PROBLEM TO SOLVE
Leave out the images and output the records word for word.

Items from a dataset

-- Opening Marker --

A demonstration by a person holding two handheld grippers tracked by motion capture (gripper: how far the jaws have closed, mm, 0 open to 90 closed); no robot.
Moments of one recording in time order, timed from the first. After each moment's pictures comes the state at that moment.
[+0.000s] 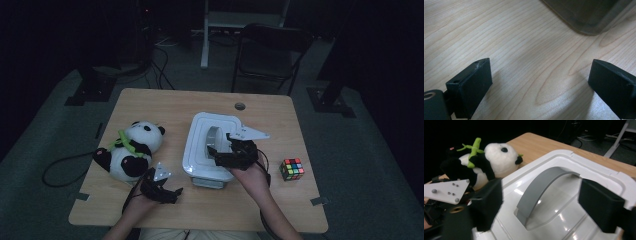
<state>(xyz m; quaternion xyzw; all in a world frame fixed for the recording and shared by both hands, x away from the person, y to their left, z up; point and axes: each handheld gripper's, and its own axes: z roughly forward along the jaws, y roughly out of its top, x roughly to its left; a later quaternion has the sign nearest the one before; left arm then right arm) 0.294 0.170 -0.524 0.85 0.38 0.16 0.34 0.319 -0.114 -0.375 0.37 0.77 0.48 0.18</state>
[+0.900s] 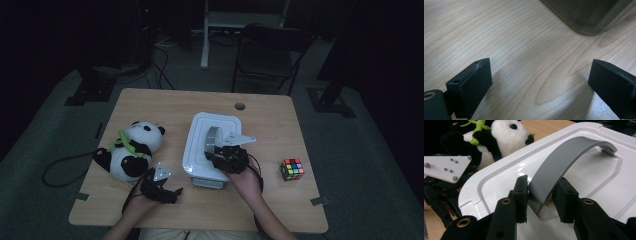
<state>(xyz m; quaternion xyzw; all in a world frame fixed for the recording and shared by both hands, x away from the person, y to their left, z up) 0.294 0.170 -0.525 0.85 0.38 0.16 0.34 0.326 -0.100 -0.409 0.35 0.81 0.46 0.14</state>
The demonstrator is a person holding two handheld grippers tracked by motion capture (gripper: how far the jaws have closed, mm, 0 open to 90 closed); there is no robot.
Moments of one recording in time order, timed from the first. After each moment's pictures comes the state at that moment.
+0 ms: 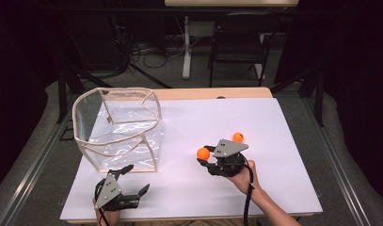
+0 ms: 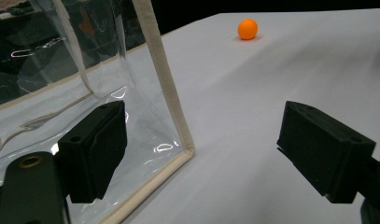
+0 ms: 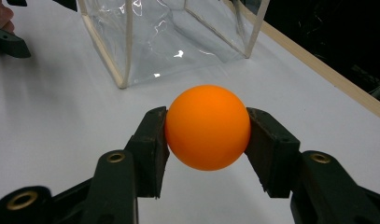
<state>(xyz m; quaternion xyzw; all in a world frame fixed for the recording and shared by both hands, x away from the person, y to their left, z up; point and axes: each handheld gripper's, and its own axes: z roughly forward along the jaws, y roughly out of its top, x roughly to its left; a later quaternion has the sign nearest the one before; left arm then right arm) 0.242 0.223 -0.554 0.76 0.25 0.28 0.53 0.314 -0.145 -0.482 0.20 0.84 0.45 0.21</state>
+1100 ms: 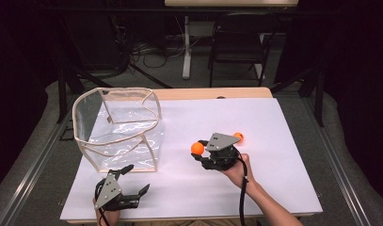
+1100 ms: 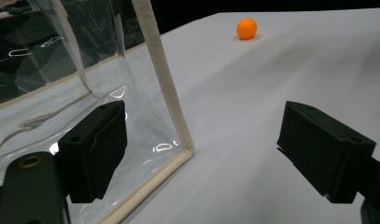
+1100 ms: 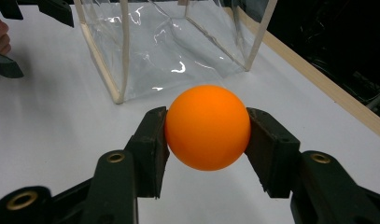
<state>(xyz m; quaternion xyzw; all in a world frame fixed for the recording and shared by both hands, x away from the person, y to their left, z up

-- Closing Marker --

OUTPUT
A demonstration by a person holding two handheld grippers tracked by motion capture (gripper: how far the jaws have closed, mm, 0 open to 90 closed); no robot.
Moments of one recording in time order, timed from the first. After each moment's pictures comes the state at that moment.
[+0.000s] 
<state>(xyz m; quaternion xyzw; all in a world frame fixed for the recording and shared by both hands, x away from the person, y to their left, z up; point and axes: each handheld gripper's, and its own axes: z roughly forward along the jaws, y roughly out of its top, x roughly to its left; a later quaternion has the sign nearest the one before; left arm then right arm) 0.294 0.170 -0.524 0.85 0.38 0.16 0.34 0.319 -0.114 -0.375 0.37 0.77 0.48 0.18</state>
[+0.900s] 
<state>(xyz m; quaternion xyzw; all in a world frame fixed for the recording and shared by both hands, x away from the person, y to their left, z up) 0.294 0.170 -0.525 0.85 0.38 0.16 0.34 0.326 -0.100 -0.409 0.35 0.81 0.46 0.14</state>
The demonstrator is a person holding two handheld grippers tracked by motion capture (gripper: how far the jaws have closed, mm, 0 open to 90 closed); there is no robot.
Moments of one recording in time order, timed from the first. After each moment's pictures comes the state at that moment.
+0 ms: 
+0 ms: 
+0 ms: 
<state>(xyz m; quaternion xyzw; all in a world frame fixed for the recording and shared by both hands, x away from the person, y to their left, z up; point and axes: each handheld gripper's, and its own axes: z roughly forward along the jaws, y roughly out of its top, x roughly to its left; a later quaternion has the sign nearest the one before; left arm then right arm) 0.242 0.223 -0.554 0.76 0.25 0.28 0.53 0.314 -0.145 -0.482 0.20 0.84 0.45 0.21</state>
+1100 ms: 
+1100 ms: 
+1100 ms: 
<state>(xyz m; quaternion xyzw; all in a world frame fixed for the recording and shared by both hands, x away from the person, y to their left, z up

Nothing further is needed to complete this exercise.